For some services like healthcheck you may want to suppress sending of Google API errors with

messenger.send_google_append_error = false

to minimize unactionable notifications. Failure to append rows to a spreadsheet doesn't impact rules notifications and healthchecks as they are triggered before an append operation.

There is also a case of fatal errors (e.g. MissingToken error for Google API which usually means that system time has skewed). In that case only someone outside can help. And in case of such panics Goral first tries to notify you via a messenger configured for General service to let you know immediately.

Linux

So following Erlang's idea of supervision trees we recommend to run Goral as a systemd service under Linux for automatic restarts in case of panics and other issues.

  1. Install Goral
  2. Make it system-wide available as an executable
sudo mv goral /usr/local/bin/goral
  1. An example systemd configuration (can be created with sudo systemctl edit --force --full goral.service):
[Unit]
Description=Goral observability daemon
After=network.target
StartLimitIntervalSec=0

[Service]
Type=simple
ExecStart=/usr/local/bin/goral -c /etc/goral.toml --id myhost
Restart=always
User=myuser

[Install]
WantedBy=multi-user.target

Note: User=myuser will limit top_open_files for System to processes only under myuser.

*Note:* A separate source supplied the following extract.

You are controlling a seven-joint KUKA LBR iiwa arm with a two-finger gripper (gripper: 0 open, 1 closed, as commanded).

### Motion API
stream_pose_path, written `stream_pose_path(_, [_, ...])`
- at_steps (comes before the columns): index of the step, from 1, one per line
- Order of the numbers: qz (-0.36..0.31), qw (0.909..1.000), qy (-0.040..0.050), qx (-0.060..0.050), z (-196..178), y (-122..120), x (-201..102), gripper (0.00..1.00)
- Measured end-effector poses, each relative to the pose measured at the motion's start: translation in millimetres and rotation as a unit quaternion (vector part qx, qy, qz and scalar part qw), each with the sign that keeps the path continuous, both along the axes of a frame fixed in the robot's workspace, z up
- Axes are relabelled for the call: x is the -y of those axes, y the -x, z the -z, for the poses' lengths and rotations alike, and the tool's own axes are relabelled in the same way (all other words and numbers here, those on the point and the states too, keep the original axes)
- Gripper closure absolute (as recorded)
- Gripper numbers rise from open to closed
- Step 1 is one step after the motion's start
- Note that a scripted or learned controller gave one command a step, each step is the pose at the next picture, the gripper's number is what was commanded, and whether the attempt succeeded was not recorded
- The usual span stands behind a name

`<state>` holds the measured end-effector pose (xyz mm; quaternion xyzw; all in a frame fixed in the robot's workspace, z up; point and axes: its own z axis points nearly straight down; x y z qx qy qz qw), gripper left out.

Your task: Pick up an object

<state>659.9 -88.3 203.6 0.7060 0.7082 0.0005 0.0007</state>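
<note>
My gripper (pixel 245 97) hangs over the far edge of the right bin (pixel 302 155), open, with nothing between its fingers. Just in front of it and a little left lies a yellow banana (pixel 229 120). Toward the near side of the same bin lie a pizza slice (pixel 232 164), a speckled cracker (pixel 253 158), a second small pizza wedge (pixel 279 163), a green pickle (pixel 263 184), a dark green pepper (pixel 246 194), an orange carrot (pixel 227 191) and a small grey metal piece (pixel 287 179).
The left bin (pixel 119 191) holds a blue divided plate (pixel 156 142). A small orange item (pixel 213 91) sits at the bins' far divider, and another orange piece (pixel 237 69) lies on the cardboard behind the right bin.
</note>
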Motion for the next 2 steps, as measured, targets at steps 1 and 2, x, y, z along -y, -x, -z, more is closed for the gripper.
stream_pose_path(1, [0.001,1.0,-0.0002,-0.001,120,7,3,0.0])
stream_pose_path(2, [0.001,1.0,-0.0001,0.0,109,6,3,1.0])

So if you monitor open file descriptors of some process, make sure to run both it and Goral under the same user.

  1. Create a service account file (e.g. at /etc/goral_service_account.json) and a config file /etc/goral.toml
  2. Enable for restart after boot sudo systemctl enable goral
  3. Start the service sudo systemctl start goral

Then to check errors in Goral's log (if any error is reported via a messenger):

sudo journalctl --no-pager -u goral -g ERROR

If you plan to use System service then you should not containerize Goral to get the actual system data. Goral implements a graceful shutdown (its duration is configured) for SIGINT (Ctrl+C) and SIGTERM signals to safely send all the data in process to the permanent spreadsheet storage.